Les deux morceaux que nous avons nommés ont tous les défauts et toutes les qualités de l’auteur : seulement je dois dire que, dans le Grand d’Espagne, j’ai éprouvé plus de dégoût que de terreur, en lisant les détails de l’accouchement.

L’Œil sans paupières me semble une maladroite copie de Tam O’Shanter, mais on dirait que la ballade de Burns a été corrigée, tamisée, criblée, triée, épluchée, par un comité académique, composé de MM. Suard, Laharpe et Morellet. Une bonne Fortune est un conte intéressant, mais où l’intérêt est quelque peu entamé par le luxe emphatique des paroles. Les mots égorgent les idées. Les trois Sœurs sont une pâle élégie.

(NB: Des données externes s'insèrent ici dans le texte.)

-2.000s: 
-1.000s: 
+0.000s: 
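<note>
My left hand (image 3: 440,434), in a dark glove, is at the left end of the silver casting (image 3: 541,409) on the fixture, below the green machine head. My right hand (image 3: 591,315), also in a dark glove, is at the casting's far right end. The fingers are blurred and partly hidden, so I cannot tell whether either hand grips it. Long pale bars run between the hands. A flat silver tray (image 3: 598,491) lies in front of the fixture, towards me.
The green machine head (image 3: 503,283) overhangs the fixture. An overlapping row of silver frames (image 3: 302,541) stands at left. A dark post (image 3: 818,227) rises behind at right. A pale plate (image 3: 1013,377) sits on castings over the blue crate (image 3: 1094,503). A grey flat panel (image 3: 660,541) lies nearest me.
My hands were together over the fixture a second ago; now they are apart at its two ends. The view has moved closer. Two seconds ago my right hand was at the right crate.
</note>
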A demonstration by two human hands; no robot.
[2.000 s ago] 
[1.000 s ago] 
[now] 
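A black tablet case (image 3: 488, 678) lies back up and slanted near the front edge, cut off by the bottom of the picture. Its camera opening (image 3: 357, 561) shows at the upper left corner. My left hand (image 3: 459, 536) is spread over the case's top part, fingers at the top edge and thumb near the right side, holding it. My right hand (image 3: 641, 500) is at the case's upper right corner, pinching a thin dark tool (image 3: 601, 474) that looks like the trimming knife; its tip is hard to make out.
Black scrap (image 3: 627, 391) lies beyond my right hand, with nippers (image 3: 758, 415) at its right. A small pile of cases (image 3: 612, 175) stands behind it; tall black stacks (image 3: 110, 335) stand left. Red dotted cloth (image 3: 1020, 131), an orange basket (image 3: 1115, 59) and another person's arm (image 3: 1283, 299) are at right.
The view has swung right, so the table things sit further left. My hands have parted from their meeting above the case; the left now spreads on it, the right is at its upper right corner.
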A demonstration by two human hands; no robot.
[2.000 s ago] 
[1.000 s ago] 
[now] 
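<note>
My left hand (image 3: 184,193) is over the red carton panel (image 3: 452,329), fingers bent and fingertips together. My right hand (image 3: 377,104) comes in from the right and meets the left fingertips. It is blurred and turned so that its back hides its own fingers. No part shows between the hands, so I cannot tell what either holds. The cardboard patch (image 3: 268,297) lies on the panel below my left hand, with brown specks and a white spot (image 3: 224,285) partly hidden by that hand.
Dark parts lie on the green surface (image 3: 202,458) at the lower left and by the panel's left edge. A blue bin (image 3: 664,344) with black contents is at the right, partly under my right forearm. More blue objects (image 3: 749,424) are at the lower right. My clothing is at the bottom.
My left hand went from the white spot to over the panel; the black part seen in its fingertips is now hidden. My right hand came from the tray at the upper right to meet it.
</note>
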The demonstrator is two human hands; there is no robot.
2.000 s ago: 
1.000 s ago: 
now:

Je ne veux rien dire de Sara la Danseuse, des Regrets et de la Fosse de l’Avare. De telles pages sont au-dessous de la critique. Ce n’est pas même ennuyeux ou mauvais : c’est tout simplement nul et plat.

Tobias Guarnerius est un calque laborieux et obscur du Violon de Crémone.

Les Contes bruns, valent mieux que bien des livres auxquels on a fait un succès.

La Tête à l’envers, dessinée par Johannot, est bien inventée, mais la gravure de Thompson est d’une mollesse désespérante. Je m’assure que le dessin ne devait guère ressembler à l’épreuve que nous en avons.